Format numbers with million (M) and billion (B) suffixes

emehex picture emehex · Jan 26, 2015 · Viewed 21k times · Source

I have large numbers, e.g. currency or dollar:

1 6,000,000
2 75,000,400
3 743,450,000
4 340,000
5 4,300,000

I want to format them using suffixes, like M (million) and B (billion):

1 6.0 M
2 75.0 M
3 743.5 M
4 0.3 M
5 4.3 M 

Answer

IRTFM picture IRTFM · Jan 27, 2015

Obviously you first need to get rid of the commas in the formatted numbers, and gsub("\\,", ...) is the way to go. This uses findInterval to select the appropriate suffix for labeling and determine the denominator for a more compact display. Can be easily extended in either direction if one wanted to go below 1.0 or above 1 trillion:

comprss <- function(tx) { 
      div <- findInterval(as.numeric(gsub("\\,", "", tx)), 
         c(0, 1e3, 1e6, 1e9, 1e12) )  # modify this if negative numbers are possible
      paste(round( as.numeric(gsub("\\,","",tx))/10^(3*(div-1)), 2), 
           c("","K","M","B","T")[div] )}

You don't need to remove the as.numeric or gsub if the input is numeric. It's admittedly superfluous, but would succeed.

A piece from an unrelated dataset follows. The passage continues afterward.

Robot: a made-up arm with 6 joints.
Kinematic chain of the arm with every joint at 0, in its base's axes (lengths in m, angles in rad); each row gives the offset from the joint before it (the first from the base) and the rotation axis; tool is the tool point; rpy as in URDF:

This is the result with Gregor's example:

> comprss (big_x)
 [1] "123 "     "500 "     "999 "     "1.05 K"   "9 K"     
 [6] "49 K"     "105.4 K"  "998 K"    "1.5 M"    "20 M"    
[11] "313.4 M"  "453.12 B"

And with the original input (which was probably a factor variable if entered with read.table, read.csv or created with data.frame.)

comprss (dat$V2)
[1] "6 M"      "75 M"     "743.45 M" "340 K"    "4.3 M"  

And of course these can be printed without the quotes using either an explicit print command using quotes=FALSE or by using cat.